I was thinking I could make the little bags and store 1/3 cup into each, but now after running a couple through that I'm thinking this is going to consume a LOT of vacuum seal bag. 

Looks like I'll be buying these bags by the case


----------



## Grimm (Sep 5, 2012)

Have you thought of vacuum sealing in jars?


----------



## JayJay (Nov 23, 2010)

Grimm said:


> Have you thought of vacuum sealing in jars?


And if there is no power, you can use a brake bleeder to reseal.
It works. I have one and it is testy some time, but I like having it.


----------



## Grimm (Sep 5, 2012)

JayJay said:


> And if there is no power, you can use a brake bleeder to reseal.
> It works. I have one and it is testy some time, but I like having it.


I personally think sealing the powder in jars is less of a drain on the wallet because you don't have to buy the bags as often. Plus you can reseal after you use what you want from the jar.

The brake bleeder is smart too.


----------



## Dakine (Sep 4, 2012)

I have done powdered eggs in jars already, and they lose their seal after a few months. This could be sustainable if I were willing to put in the time to rotate it out and track it, but I'd rather not get that involved if I can solve it by throwing money at it and making it 20+years good to go.

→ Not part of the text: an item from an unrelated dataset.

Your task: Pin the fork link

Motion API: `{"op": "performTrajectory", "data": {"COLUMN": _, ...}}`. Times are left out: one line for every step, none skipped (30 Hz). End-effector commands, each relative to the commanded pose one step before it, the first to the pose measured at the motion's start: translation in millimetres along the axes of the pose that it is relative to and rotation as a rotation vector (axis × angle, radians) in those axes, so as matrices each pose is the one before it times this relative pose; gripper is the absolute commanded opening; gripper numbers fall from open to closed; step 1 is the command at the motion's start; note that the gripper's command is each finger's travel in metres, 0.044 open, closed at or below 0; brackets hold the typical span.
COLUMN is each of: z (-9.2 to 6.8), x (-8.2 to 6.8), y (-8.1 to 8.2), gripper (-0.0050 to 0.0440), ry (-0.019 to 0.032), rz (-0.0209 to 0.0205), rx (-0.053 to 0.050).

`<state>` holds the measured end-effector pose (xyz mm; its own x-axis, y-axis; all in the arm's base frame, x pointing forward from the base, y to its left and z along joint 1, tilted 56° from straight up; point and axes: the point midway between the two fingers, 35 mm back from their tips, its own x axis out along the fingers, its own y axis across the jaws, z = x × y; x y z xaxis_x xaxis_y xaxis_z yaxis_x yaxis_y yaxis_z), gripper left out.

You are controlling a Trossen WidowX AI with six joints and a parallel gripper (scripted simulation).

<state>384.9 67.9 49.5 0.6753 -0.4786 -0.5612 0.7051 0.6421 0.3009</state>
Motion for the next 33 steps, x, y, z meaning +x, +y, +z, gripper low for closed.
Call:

going to start a new thread with what I learned and ask if this is normal behavior from a foodsaver


----------



## Davarm (Oct 22, 2011)

I've vacuum sealed some powdered milk in bags, something you need to watch for is that some of the fine powder will likely get sucked into the vacuum pump and could shorten the life of sealer.


----------



## LincTex (Apr 1, 2011)

Dakine said:


> ... in jars already, and they lose their seal after a few months.





Davarm said:


> ...you need to watch for is that some of the fine powder will likely get sucked into the vacuum pump and could shorten the life of sealer.


Vacuum seal the powdered milk in jars first.... then vacuum seal the jar inside a bag!! Done!


----------



## goshengirl (Dec 18, 2010)

Dakine said:


> I have done powdered eggs in jars already, and they lose their seal after a few months.


Really? I've not had that problem with powdered items (I've sealed a lot of powdered seasonings and gravies, but not eggs, so that may be a difference.) I do use a small oxy absorber in the jar - I wonder if that creates enough of an additional vacuum on top of using the food saver vac to keep them sealed? I don't know about super long term, but I do have items that have stayed sealed for over two years (because I wasn't rotating stock as well as I should have been). I'm not a big fan of the bags anymore. I've found they can lose their seals after a while.


----------



## Cud579 (Apr 26, 2010)

Problems and solution for vaccuum sealing dry goods in jars.

I have had problems with my lids staying sealed for a length of time UNTIL I started heating my lids in the oven to soften the rubber on the lid. I did have to replace my clear tube once after sealing toooo many jars of cocoa powder.  I also started wiping my jars down just prior to vaccuum sealing them as there seemed to be a fine powder on them which caused them not to seal to good.

After i made the minor changes to the way I vaccuum seal dry goods, haven't had any failures. (Fingers crossed)


----------